An increase in c-Met and COX-2 expression was observed over the course of regeneration, suggesting that the PG signaling pathway plays a role in HOC activation and proliferation. Previous studies reported that selective COX-2 inhibitors reduced cancer growth in carcinogen-treated rodents, inhibited various cancer cell lines,45,46 and delayed wound healing by reducing inflammation-induced epithelial cell proliferation.47 We found that NS398 suppressed HOC proliferation and decreased CTGF, FN, and AKT expression during liver regeneration. In contrast, the proliferation of HOCs cultured on FN-coated dishes was not inhibited by COX-2 inhibitor treatment. These results indicate that COX-2 and ECM proteins might be involved in HOC activation through PG-dependent and -independent signaling pathways.
The physical condition of the normal subendothelial ECM is essential for maintaining different functions in all liver cells. We found that NS398 decreased COX-2, CTGF, FN, and AKT expression, but not ERK expression, and that it suppressed HOC proliferation. However, NS398-mediated inhibition was obviated by the presence of FN on the culture dishes. These results suggest that COX-2 is critical for HOC proliferation during liver regeneration, and that the interaction between ECM proteins and COX-2 is essential for liver regeneration after liver injury.
HGF is a multifunctional cytokine with mitogenic, morphogenic, and tumor-suppressing activities, which are present on the majority of epithelial cells, including HOCs.48,49 Despite this broad spectrum of biological activities, HGF is most likely the physiological hepatotrophic factor that triggers or modulates liver regeneration. HGF induces HOC proliferation in a 2-AAF/PHx rat model,50 and PGs induce HGF expression in skin fibroblasts. In contrast, the inhibition of PG synthesis by dexamethasone reduces HGF production in these cells.51 In the present study, c-Met and COX-2 protein levels increased during liver regeneration in the rat 2-AAF/PHx model, and COX-2 expression decreased gradually following NS398 treatment in a time-dependent manner, suggesting that the effects of NS398 on HOC proliferation are mediated by a COX-2-dependent signaling pathway (data not shown). Our findings are consistent with those of a previous report, although a reduction in the number of oval cells is associated with a reduced incidence of liver cancer in mice.22 In the context of human chronic liver disease, these results are of considerable relevance, as liver regeneration is paralleled by changes in the number of hepatic progenitor cells, which can differentiate into hepatocytes and bile ductular cells.
COX-2 expression in HOCs was upregulated following exposure to an HGF-containing medium after NS398 treatment. These results suggest that HGF has a proliferative effect on HOCs, and that COX-2 mediates the effects of HGF on HOC proliferation due to binding of the growth factor to the c-Met receptor on the HOC surface. Thus, COX-2 may be used with ECM and HGF to investigate the regulation of HOC proliferation during liver regeneration.
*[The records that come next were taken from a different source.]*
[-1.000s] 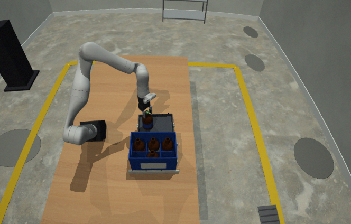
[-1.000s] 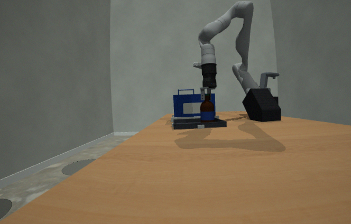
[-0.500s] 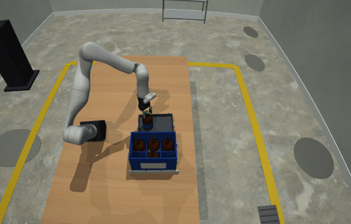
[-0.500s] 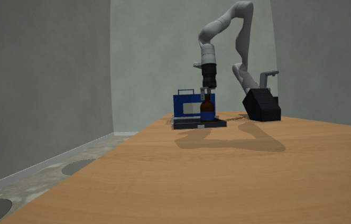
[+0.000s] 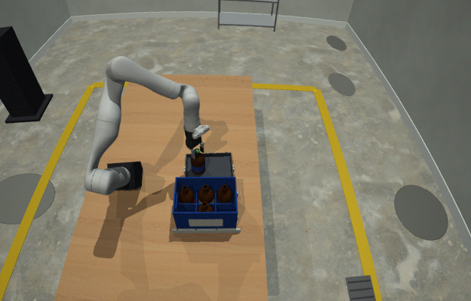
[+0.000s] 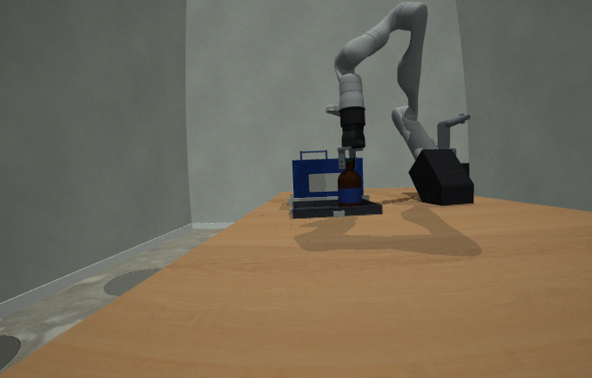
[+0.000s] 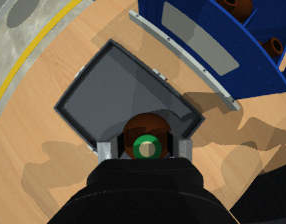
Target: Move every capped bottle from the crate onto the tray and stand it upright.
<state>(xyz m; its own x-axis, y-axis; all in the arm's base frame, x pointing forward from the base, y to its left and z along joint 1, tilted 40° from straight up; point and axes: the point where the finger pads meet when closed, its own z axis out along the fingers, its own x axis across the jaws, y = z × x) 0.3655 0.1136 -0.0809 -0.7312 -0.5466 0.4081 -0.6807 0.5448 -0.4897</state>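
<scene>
Right now my hand is 6 cm above the brown bottle. Round my hand: crate 3 cm ahead, 26 cm to the right, 6 cm below; then dark grey tray 5 cm ahead, 13 cm below.
</scene>
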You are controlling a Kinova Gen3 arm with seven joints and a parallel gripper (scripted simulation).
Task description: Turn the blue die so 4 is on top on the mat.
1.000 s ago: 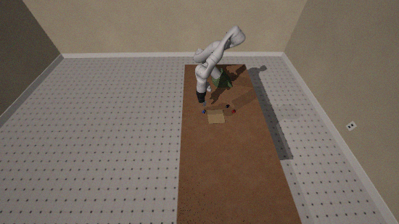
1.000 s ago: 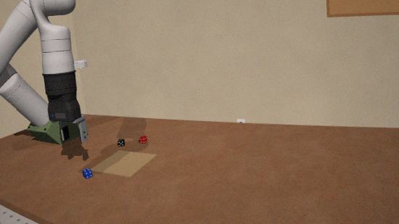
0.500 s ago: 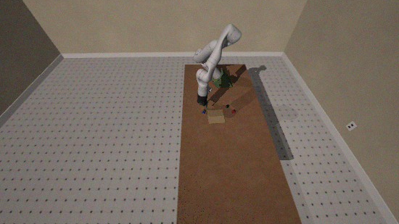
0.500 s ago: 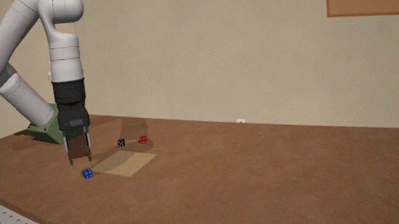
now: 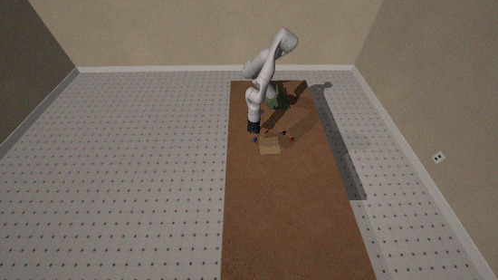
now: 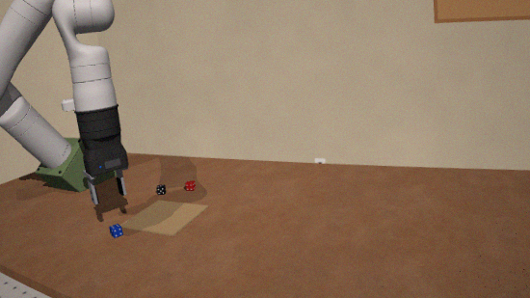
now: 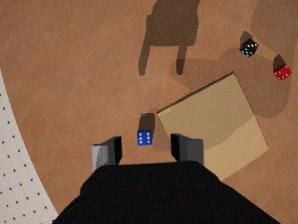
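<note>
Right now my hand is 90 mm above the blue die. Also, from my hand: red die: 260 mm to the left, 90 mm below, 40 mm ahead; then tan mat: 100 mm below, 90 mm to the left, 60 mm ahead; then black die: 220 mm to the left, 90 mm below, 20 mm behind.
</note>
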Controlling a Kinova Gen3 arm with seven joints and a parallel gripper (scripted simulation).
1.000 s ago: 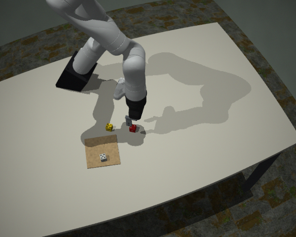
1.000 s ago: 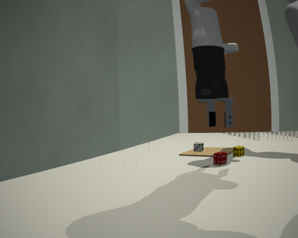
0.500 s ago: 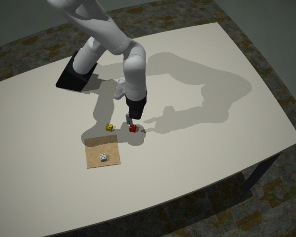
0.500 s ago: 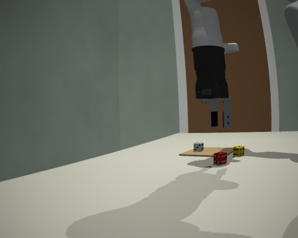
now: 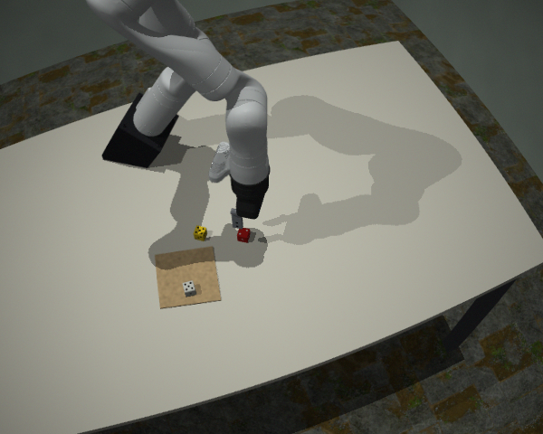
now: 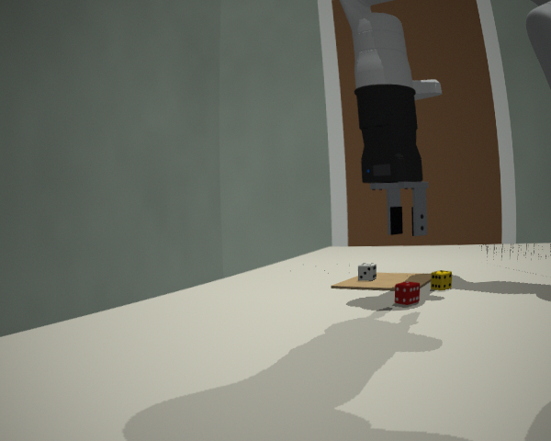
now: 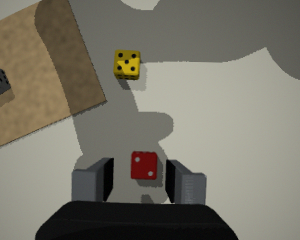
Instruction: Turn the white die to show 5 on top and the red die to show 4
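Right now the red die is 9 cm below my hand. The rest, counted from my hand: white die: 10 cm ahead, 15 cm to the right, 9 cm below; brown mat: 6 cm ahead, 15 cm to the right, 10 cm below; yellow die: 4 cm behind, 9 cm to the right, 9 cm below.
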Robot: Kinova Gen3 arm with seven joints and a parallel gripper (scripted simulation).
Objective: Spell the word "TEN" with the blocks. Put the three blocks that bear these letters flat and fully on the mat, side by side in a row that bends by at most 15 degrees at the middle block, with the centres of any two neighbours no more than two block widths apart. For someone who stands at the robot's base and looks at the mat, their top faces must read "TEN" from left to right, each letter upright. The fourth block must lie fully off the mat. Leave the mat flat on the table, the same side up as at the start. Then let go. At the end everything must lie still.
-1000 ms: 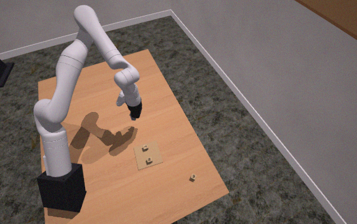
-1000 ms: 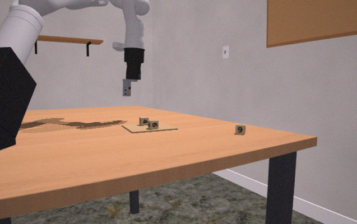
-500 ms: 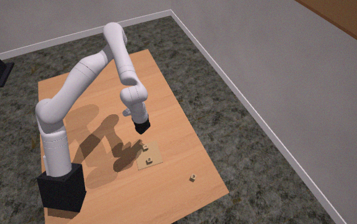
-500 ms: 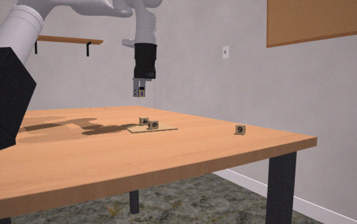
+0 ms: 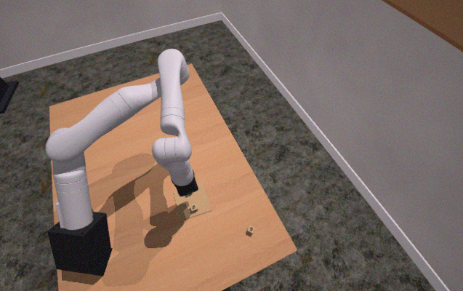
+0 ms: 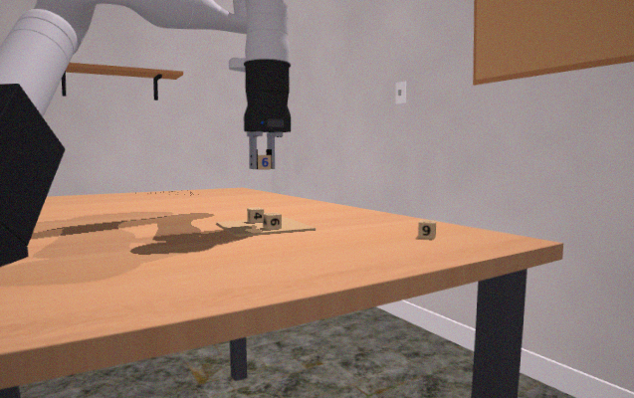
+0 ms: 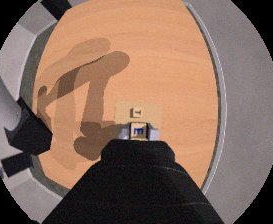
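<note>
My gripper is now 12 cm above the mat and 1 cm to the left of it.
</note>
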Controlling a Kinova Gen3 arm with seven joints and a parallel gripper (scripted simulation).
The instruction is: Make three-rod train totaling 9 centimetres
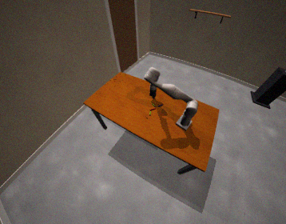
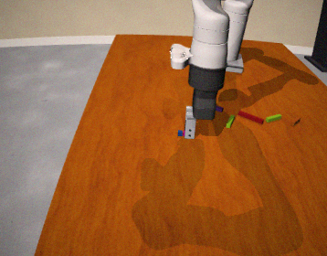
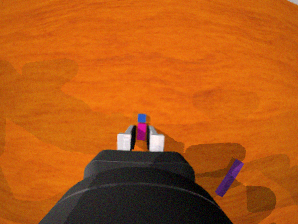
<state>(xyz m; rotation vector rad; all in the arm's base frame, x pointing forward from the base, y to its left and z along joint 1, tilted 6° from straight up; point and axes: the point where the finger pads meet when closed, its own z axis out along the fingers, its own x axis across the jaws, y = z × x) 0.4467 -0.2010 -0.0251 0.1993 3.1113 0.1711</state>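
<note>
Now: hand 1 cm above the magenta rod. From my hand the other things lie so: blue rod: 2 cm to the right, 1 cm below; then red rod: 17 cm to the left, 7 cm behind, 1 cm below; then purple rod: 12 cm behind, 8 cm to the left, 1 cm below.
</note>
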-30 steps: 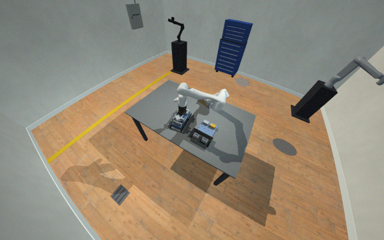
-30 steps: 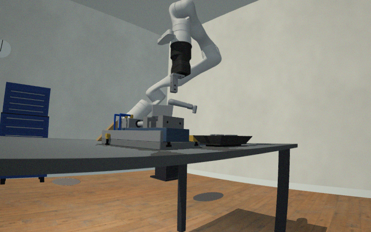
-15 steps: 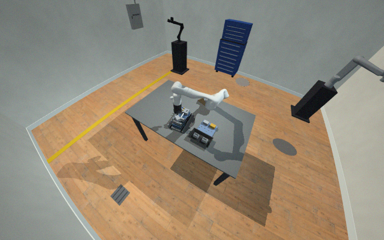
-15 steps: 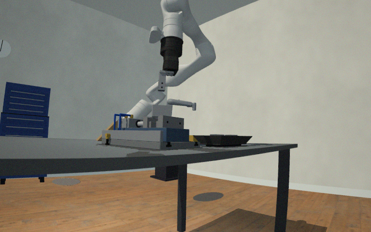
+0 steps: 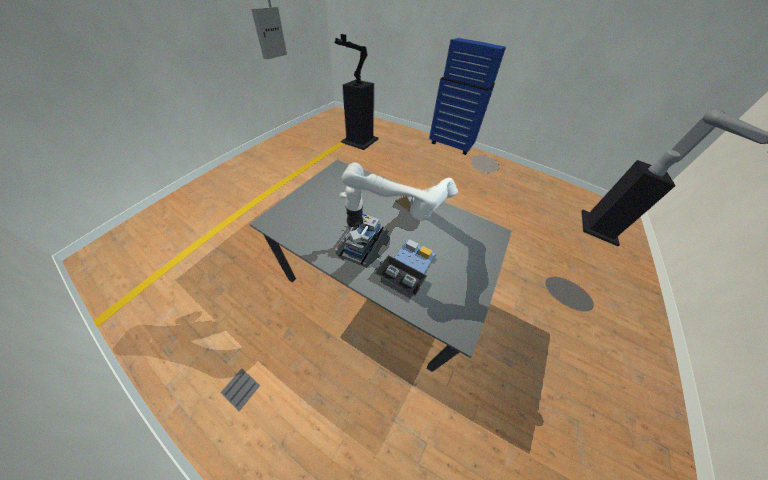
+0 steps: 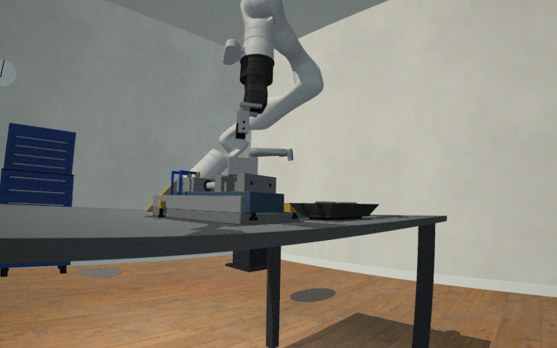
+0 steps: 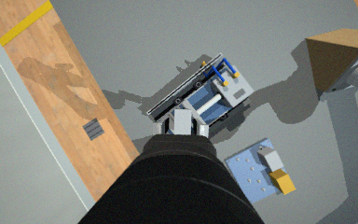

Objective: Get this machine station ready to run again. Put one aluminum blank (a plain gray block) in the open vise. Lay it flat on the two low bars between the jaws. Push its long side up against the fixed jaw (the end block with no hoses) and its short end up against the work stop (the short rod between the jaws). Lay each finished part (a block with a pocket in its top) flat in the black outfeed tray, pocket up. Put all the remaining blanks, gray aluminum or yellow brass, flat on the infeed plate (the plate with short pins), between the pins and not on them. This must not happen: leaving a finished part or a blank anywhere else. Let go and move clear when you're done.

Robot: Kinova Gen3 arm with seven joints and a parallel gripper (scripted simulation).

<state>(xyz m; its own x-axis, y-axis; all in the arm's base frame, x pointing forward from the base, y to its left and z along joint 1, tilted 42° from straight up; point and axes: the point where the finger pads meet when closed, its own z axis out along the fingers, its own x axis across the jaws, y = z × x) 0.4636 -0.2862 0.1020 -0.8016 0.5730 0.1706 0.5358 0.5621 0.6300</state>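
Now: hand 90 mm above the gray blank. From my hand the other things lie so: yellow brass blank 370 mm to the left, 170 mm below, 170 mm behind.
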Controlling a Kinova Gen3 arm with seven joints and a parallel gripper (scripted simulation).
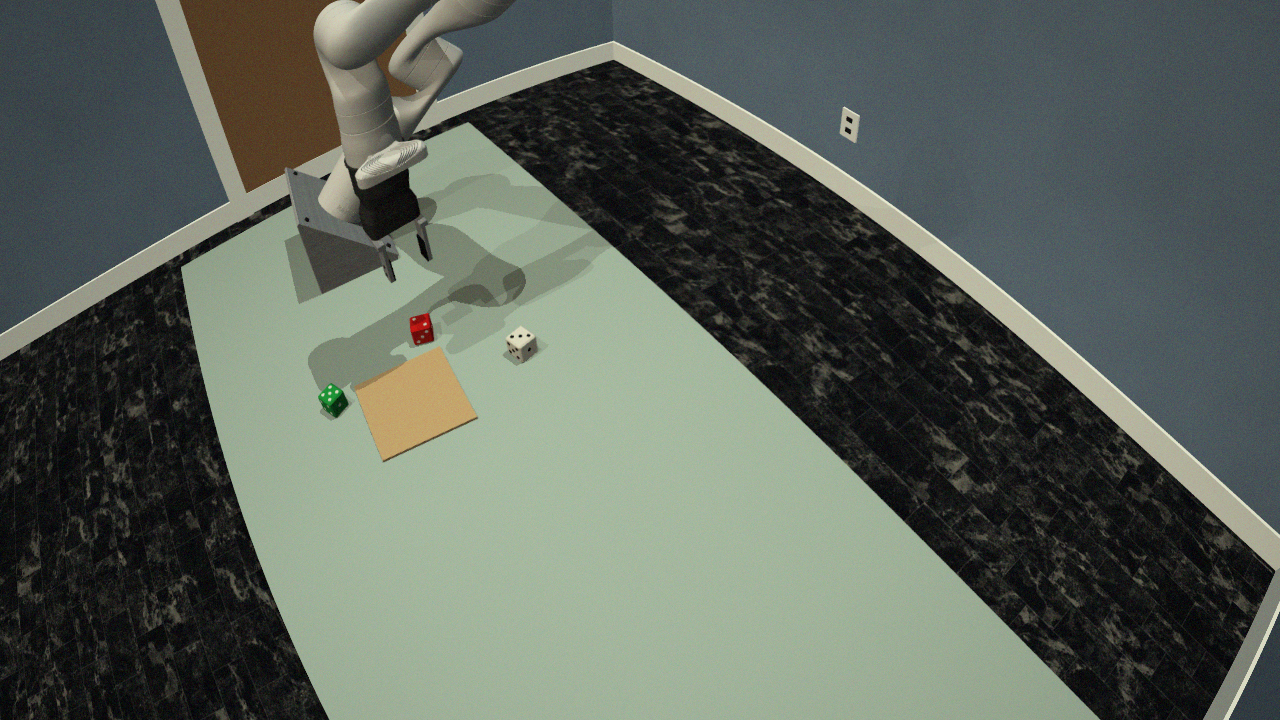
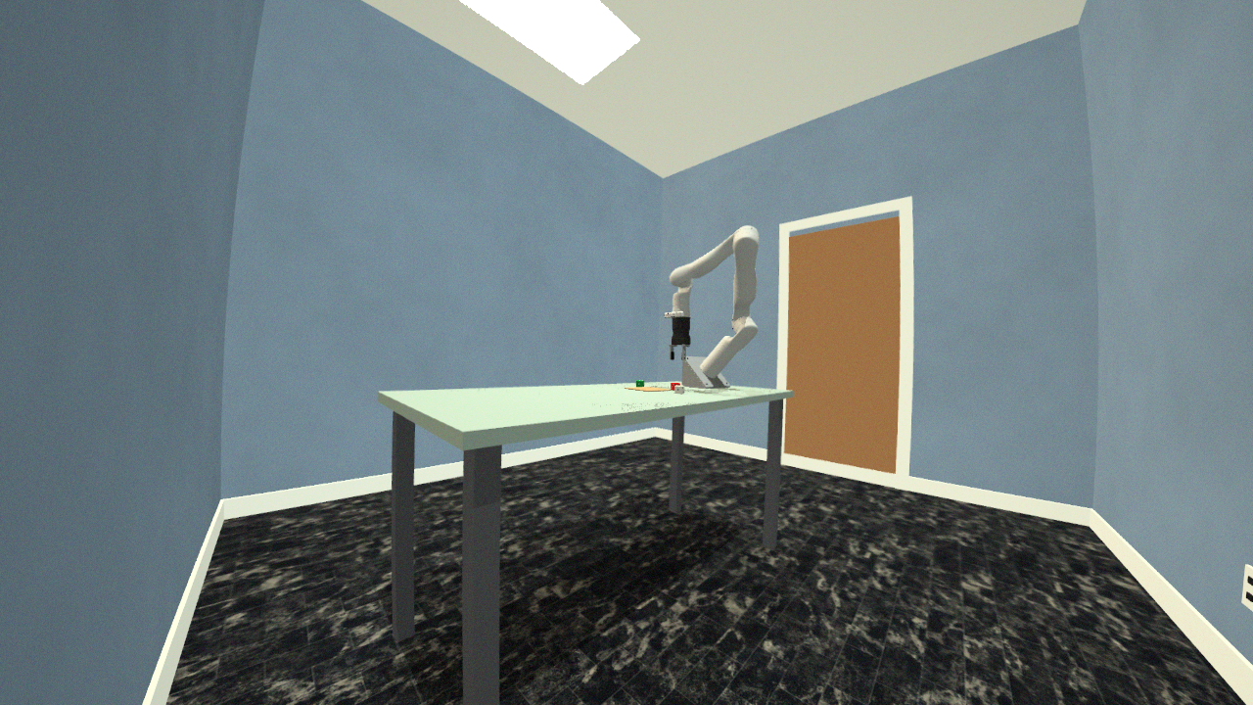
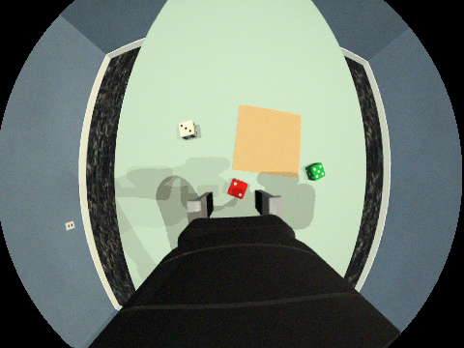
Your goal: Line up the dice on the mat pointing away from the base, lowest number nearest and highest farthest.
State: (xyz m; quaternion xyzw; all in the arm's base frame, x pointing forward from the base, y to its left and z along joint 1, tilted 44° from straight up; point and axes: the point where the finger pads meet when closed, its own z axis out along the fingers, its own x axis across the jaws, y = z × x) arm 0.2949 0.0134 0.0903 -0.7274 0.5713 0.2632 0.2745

There are some limitations to this study. First, the identification of the PGE2 receptors was preliminary; additional functional assays are needed. Second, a clear organized analysis of the signal transduction mechanisms involved in HOC proliferation, including total and phosphorylated ERK and AKT, is required.
In conclusion, we showed that COX-2 is expressed in activated HOCs, which proliferate through COX-2, extracellular FN, and AKT signaling, during liver regeneration after acute liver injury. HGF also stimulated HOC proliferation by increasing COX-2 expression. Therefore, COX-2 plays an important role in HOC proliferation after liver injury.